**WHAT TO WORK ON:** Check every line below for the word "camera" and show those that hold it.

*** Opening of SOURCE DATA ***

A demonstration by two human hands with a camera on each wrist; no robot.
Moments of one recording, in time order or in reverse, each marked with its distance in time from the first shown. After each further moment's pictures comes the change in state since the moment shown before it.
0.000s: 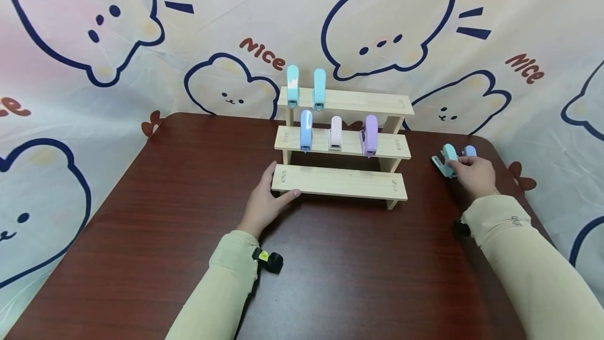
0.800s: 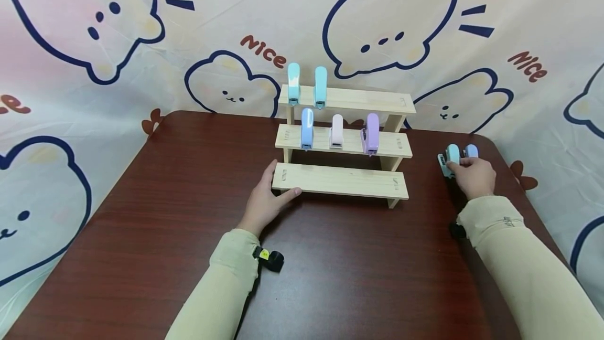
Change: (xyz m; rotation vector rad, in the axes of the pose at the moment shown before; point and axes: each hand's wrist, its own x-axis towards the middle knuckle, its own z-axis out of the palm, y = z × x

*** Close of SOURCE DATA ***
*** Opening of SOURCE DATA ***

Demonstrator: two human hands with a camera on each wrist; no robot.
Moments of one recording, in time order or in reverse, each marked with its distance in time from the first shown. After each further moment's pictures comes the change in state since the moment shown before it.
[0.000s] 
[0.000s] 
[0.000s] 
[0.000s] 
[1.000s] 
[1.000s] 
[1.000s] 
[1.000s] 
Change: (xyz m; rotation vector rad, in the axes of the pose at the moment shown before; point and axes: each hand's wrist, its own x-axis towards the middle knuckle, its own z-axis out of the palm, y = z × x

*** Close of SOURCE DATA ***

**SOLUTION TO THIS EXERCISE:**
A demonstration by two human hands with a camera on each wrist; no robot.
Demonstrator: two human hands with a camera on each wrist; no robot.

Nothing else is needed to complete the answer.